Kelompok pertama, Tong Yang dan Jiang Yunjing, mengambil tema ala sekolah, si cowok menarik ujung rambut si cewek, mereka berdua bercanda bersama.
He Shiyu dan Xie Linsu berpose saling membelakangi, si cewek memiringkan kepala bersandar di pundak si cowok. Walaupun baru kenal di acara ini, kedekatan mereka terasa alami.
Selanjutnya, Shen Yirou dan Ji Huai saling menatap mesra, ada nuansa lembut dan damai.
Saat giliran Yuye dan Mimpi, fotografer bingung melihat dua wajah rupawan di depan kamera.
“Ehm, dua guru bisa agak mendekat lagi?”
Dibatasi seolah ada galaksi di antara mereka, Yuye dan Mimpi hanya melangkah kecil saling mendekat.
“Mungkin bisa senyum sedikit?”
Secara profesional, Mimpi dan Yuye menarik sudut bibir dengan kaku.

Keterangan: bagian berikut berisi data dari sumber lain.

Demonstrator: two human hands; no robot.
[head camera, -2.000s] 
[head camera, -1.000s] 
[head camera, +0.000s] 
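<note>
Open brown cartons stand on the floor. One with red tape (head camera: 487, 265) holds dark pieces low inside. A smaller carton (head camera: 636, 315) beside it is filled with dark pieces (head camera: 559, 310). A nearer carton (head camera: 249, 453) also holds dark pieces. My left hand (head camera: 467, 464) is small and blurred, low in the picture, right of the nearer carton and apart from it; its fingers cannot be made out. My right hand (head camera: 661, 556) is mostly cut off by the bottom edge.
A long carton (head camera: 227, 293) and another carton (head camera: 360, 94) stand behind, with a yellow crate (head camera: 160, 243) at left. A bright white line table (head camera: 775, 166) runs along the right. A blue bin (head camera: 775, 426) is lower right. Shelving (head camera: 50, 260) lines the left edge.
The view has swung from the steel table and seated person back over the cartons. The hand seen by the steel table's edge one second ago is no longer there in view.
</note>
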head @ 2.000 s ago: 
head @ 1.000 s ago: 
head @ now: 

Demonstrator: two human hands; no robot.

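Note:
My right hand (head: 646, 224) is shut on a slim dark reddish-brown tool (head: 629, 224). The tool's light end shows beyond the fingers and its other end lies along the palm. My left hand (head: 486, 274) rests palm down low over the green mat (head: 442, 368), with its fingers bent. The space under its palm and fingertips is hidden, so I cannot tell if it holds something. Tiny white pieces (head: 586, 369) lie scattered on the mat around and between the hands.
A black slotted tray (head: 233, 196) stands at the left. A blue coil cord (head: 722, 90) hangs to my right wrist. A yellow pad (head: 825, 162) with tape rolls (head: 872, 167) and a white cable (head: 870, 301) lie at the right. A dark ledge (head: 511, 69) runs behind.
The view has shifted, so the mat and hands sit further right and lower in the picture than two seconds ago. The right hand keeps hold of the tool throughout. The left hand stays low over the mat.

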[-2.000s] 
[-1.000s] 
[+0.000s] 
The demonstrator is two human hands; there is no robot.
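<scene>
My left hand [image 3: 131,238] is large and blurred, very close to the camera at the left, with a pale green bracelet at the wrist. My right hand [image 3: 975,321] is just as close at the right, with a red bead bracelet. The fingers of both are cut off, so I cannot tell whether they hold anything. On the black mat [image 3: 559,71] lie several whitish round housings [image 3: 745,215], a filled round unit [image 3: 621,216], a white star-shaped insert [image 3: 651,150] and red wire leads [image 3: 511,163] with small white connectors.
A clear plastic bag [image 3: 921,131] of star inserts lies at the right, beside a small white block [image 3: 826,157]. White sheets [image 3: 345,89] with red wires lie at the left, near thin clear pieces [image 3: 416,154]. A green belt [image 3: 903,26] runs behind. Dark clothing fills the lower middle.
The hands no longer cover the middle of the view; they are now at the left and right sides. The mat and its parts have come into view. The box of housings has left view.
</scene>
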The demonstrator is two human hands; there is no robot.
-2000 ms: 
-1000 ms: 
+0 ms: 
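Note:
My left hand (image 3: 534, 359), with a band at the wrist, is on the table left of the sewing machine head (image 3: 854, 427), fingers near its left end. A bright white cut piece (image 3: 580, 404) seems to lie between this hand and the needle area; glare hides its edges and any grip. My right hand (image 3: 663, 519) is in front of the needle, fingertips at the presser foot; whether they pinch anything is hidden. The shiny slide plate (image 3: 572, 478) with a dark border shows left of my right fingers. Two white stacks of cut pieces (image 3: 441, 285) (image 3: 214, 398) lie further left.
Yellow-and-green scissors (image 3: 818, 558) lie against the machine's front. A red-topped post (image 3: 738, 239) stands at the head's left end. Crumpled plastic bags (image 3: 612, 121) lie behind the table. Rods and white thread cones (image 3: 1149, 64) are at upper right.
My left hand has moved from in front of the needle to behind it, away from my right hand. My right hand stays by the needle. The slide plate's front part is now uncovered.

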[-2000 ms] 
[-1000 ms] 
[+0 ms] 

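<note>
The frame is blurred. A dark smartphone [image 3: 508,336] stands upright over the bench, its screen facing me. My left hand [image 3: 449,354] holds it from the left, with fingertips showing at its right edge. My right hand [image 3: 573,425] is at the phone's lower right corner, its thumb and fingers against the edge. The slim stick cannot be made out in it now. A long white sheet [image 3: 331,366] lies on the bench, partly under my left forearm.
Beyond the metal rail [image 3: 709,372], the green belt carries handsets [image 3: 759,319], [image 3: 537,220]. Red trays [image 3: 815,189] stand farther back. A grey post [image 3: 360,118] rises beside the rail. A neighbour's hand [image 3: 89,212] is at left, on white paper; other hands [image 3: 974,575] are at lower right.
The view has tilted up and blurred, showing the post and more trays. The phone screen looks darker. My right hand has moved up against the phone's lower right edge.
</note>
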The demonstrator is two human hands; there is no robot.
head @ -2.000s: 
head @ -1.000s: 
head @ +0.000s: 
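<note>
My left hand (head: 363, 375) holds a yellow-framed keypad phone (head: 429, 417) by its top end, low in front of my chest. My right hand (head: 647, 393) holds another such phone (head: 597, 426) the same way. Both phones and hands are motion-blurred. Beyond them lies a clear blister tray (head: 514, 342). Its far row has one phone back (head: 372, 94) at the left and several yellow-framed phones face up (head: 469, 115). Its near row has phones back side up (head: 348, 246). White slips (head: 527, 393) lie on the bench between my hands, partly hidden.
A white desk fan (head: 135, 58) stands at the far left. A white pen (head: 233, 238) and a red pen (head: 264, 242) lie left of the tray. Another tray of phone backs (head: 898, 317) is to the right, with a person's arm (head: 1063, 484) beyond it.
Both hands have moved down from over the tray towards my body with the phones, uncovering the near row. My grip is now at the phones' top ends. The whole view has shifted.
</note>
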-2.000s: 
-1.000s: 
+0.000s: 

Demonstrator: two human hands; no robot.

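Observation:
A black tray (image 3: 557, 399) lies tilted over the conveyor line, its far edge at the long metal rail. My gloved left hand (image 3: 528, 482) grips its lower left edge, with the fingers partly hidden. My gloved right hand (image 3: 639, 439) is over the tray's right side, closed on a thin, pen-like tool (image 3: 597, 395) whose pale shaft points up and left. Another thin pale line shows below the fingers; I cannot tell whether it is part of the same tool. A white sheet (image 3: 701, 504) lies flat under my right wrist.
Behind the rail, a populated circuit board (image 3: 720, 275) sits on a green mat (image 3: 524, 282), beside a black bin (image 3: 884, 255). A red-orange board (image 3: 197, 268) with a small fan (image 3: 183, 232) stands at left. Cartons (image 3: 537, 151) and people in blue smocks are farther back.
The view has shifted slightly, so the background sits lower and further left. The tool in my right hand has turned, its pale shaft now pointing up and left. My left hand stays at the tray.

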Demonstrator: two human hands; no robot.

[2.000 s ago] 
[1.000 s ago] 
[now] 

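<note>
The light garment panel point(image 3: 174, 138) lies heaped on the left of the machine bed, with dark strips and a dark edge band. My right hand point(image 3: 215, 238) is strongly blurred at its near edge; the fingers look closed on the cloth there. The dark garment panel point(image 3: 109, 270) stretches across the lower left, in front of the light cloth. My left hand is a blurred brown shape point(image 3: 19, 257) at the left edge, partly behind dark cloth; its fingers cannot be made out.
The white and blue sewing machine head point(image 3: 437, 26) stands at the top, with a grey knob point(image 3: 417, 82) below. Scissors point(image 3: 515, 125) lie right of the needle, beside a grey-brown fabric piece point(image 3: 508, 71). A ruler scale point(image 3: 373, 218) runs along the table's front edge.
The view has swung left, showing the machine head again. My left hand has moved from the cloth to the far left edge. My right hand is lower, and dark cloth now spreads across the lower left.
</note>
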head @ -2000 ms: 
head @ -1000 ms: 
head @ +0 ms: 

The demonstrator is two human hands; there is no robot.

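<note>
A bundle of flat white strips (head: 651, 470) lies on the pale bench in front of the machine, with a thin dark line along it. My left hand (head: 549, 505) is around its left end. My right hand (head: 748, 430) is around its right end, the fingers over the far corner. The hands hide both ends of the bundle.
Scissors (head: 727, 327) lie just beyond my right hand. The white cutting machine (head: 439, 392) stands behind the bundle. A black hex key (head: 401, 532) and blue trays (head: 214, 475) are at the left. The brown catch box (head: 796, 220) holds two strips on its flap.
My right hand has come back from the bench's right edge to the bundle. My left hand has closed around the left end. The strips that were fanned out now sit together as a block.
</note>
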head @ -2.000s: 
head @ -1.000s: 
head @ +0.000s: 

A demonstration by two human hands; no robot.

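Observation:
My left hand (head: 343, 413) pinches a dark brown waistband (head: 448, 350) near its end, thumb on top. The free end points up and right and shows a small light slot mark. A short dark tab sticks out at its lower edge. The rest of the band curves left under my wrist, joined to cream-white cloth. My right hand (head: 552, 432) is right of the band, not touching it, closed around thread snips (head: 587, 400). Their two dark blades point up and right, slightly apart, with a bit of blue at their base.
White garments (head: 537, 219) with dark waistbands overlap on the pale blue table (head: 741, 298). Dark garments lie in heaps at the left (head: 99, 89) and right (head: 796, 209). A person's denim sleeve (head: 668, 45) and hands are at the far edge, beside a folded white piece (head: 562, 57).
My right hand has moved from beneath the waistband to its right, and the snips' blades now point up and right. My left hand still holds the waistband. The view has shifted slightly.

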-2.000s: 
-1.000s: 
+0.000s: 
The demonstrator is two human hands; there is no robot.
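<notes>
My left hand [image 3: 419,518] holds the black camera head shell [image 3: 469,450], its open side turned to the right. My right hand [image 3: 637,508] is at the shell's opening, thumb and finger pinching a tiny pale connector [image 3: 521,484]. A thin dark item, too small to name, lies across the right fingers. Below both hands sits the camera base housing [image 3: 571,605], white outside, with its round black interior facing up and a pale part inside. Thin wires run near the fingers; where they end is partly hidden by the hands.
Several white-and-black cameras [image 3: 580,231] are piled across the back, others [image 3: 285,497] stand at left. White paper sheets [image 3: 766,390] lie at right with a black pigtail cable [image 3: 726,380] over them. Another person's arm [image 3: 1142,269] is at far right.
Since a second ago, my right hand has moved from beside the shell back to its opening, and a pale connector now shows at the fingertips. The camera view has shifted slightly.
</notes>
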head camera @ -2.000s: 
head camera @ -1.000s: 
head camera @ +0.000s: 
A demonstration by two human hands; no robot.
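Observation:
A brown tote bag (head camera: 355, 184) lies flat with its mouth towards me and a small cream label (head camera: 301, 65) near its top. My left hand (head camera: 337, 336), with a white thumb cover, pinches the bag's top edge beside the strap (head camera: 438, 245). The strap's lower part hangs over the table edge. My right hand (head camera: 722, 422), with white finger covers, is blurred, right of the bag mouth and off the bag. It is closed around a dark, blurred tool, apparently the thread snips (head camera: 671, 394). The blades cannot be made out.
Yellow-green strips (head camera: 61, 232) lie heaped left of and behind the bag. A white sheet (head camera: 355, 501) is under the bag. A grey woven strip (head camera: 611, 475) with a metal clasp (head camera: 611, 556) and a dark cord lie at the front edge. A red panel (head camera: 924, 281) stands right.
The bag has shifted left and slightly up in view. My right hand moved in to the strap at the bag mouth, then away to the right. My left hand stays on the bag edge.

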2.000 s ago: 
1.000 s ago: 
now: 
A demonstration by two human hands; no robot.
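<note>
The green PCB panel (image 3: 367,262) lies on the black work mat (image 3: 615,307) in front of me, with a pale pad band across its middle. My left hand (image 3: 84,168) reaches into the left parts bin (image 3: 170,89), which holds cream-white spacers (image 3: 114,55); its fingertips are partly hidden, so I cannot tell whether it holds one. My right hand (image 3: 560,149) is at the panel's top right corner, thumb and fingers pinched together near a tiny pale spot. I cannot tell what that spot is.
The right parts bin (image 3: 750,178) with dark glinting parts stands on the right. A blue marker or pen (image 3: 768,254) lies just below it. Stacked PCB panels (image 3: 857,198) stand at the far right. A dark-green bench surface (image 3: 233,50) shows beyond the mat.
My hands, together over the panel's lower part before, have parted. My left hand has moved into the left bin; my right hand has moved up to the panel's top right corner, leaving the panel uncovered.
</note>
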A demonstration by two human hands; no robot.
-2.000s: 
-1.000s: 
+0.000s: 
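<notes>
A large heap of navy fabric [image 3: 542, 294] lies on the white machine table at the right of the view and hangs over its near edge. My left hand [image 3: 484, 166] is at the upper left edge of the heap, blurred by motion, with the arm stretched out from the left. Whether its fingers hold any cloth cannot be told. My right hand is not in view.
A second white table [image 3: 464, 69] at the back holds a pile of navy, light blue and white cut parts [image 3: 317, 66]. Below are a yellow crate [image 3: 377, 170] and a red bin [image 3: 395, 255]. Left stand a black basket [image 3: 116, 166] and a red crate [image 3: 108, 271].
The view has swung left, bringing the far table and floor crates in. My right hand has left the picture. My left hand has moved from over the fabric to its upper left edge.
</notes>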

“Tsk,” fotografer mencoba berbagai gaya,
“Masih kurang terasa. Bagaimana kalau dua guru saling menatap selama sepuluh detik, bayangkan yang di depan adalah pasangan sendiri?”
Bagaimana harus membayangkan?
Biasa dipuji guru akting dan sutradara karena paling bisa memahami karakter, Mimpi merasa ini tantangan terberat dalam kariernya.
Yuye: Dia bahkan tidak tahu bagaimana menulis kata ‘pasangan’.
Warganet sampai gemas:
{Hahaha, suruh saling menatap, bukan saling membunuh pakai tatapan.}
{Dua orang ini kayak salah masuk genre, yang sana drama romantis, yang sini malah drama mata-mata.}
...
Tapi kalau terus kaku begini, malah kelihatan tidak profesional.
Mimpi tiba-tiba mendekat, berbisik pada Yuye:
“Kita profesional dong, tunjukkan profesionalisme.”
Yuye mengangguk pelan setuju:
“Cepat selesai, cepat pulang.”
“Baik, dua guru, kita lanjutkan pemotretan?”
Yuye dan Mimpi serempak: “Siap.”
“Lihat kamera, bagus, lebih dekat, senyum, bikin bentuk hati~”
Fotografer mendadak jadi fotografer anak-anak, suaranya dibuat lucu.
“Tiga, dua, satu, cekrek~”
Beberapa kali suara kamera berbunyi, dan foto ikonik kedua dari pasangan ini pun lahir.
Mereka berdiri bahu-membahu, sedikit saling mendekat, si gadis memandang kamera dengan senyum manis, si pria walau tidak tersenyum, tapi tatapannya tertuju pada gadis itu. Dua tangan, satu besar satu kecil, membentuk gambar hati, melambangkan bentuk cinta.